▶ [BRIEF]:
Write out exactly the lines from the start of the entries through the one that contains "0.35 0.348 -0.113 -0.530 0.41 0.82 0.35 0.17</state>", including both.

▶ [DATA RECORDS]:
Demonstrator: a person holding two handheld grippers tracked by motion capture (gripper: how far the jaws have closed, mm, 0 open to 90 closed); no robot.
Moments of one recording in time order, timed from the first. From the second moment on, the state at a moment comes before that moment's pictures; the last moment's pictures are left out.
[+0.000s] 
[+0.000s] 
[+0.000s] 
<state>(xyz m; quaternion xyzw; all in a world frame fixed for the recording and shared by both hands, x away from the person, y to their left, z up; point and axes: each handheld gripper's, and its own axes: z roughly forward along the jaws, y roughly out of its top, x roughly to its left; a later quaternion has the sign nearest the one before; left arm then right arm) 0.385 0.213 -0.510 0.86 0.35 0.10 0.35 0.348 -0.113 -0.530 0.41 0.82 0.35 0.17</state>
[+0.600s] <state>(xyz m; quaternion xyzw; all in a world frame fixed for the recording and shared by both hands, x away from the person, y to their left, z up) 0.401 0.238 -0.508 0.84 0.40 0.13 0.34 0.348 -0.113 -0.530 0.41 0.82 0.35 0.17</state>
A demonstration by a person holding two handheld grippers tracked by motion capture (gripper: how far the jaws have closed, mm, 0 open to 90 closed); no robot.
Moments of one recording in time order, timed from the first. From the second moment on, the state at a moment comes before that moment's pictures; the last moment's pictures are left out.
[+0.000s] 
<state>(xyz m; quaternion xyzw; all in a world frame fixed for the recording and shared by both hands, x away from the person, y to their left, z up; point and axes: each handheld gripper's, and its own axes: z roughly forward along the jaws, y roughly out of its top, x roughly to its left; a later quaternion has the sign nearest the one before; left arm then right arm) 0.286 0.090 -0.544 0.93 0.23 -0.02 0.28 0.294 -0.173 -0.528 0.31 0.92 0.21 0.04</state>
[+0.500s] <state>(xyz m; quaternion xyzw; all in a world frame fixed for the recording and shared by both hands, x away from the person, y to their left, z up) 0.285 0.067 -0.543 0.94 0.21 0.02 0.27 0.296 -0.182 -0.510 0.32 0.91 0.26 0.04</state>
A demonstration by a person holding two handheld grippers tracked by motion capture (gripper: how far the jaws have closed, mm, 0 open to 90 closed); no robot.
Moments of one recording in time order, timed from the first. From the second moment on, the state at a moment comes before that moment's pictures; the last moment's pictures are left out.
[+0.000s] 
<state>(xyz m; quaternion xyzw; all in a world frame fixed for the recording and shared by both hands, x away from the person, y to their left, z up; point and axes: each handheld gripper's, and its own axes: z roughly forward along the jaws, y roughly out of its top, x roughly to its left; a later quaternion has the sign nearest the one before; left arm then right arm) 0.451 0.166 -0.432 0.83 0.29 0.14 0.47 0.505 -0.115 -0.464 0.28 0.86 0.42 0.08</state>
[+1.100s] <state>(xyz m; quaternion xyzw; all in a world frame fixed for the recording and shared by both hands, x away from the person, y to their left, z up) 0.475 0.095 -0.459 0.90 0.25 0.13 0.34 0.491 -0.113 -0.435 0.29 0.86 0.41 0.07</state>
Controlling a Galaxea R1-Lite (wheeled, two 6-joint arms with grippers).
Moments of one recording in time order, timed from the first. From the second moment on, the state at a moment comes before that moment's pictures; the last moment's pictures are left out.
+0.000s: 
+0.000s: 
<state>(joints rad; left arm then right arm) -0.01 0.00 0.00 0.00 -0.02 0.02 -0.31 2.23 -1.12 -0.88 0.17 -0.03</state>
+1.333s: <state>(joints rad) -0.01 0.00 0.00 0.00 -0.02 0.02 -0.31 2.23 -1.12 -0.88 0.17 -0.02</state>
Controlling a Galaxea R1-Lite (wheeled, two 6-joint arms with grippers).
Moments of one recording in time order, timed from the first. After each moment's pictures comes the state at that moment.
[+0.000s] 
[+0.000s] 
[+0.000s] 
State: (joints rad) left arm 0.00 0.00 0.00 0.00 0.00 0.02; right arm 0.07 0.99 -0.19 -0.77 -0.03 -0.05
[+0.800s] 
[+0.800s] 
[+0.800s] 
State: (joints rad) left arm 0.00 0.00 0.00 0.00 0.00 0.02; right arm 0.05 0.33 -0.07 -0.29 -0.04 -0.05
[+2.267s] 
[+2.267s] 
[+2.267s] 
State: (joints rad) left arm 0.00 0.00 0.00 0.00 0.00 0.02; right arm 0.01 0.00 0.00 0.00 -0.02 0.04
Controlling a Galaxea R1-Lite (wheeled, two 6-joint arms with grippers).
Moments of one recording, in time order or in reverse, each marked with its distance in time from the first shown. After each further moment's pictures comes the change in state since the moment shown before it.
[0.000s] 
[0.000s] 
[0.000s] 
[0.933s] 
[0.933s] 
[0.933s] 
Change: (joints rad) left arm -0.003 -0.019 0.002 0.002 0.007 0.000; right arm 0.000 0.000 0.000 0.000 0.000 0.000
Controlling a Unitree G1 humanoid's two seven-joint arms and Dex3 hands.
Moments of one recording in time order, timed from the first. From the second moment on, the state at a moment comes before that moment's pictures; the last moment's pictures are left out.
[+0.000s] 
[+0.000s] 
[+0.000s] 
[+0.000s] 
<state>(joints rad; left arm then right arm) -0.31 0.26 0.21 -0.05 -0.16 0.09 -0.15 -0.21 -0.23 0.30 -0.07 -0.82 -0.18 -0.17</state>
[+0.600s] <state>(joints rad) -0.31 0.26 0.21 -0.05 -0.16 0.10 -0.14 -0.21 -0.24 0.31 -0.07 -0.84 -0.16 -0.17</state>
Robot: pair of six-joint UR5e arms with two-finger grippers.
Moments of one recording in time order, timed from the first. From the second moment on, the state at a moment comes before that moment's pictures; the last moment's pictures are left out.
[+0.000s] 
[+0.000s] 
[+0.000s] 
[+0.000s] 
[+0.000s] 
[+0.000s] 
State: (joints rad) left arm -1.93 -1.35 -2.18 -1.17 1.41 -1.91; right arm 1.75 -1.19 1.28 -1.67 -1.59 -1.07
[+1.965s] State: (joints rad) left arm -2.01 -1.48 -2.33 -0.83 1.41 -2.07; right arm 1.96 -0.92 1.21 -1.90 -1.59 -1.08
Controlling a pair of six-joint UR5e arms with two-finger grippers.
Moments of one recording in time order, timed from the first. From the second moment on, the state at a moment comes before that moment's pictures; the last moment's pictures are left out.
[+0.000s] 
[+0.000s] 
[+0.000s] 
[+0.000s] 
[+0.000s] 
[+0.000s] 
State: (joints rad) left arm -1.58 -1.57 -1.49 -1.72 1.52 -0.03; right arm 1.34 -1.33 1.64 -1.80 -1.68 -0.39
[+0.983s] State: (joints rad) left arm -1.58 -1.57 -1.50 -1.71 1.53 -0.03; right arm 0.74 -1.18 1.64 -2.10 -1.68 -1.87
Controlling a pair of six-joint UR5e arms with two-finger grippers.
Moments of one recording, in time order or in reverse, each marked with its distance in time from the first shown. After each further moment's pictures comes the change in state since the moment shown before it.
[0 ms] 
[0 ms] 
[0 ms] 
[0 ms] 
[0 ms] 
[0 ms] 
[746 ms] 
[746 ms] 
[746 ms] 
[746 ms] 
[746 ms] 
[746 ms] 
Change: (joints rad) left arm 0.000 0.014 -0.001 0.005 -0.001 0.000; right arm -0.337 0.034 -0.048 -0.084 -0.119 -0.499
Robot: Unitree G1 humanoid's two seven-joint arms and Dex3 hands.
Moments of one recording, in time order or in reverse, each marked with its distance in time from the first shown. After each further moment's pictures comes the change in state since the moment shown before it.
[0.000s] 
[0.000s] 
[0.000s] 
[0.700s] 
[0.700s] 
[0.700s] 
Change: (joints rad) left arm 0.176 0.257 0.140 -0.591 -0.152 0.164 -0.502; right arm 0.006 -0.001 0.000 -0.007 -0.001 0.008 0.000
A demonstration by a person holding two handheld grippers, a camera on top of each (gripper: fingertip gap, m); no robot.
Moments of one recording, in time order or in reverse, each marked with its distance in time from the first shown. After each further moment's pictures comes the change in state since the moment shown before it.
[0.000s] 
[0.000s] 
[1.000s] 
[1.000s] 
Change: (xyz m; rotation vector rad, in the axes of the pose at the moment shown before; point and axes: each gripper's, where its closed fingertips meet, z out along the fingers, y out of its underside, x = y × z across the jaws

▶ [ANSWER AREA]:
Demonstrator: a person holding two handheld grippers tracked by motion capture (gripper: how far the jaws have closed, mm, 0 open to 90 closed); no robot.
Moments of one recording in time order, timed from the first. From the second moment on, the state at a moment comes before that moment's pictures; the last moment's pictures are left out.
[+0.000s] 
[+0.000s] 
[+0.000s] 
<state>(xyz m; quaternion xyzw; all in a world frame fixed for the recording and shared by both hands, x away from the person, y to their left, z up; point and axes: each handheld gripper's, and its own axes: z roughly forward along the jaws, y roughly out of its top, x roughly to its left; a later quaternion has the sign nearest the one before; left arm then right arm) 0.385 0.213 -0.510 0.86 0.35 0.10 0.35 0.348 -0.113 -0.530 0.41 0.82 0.35 0.17</state>

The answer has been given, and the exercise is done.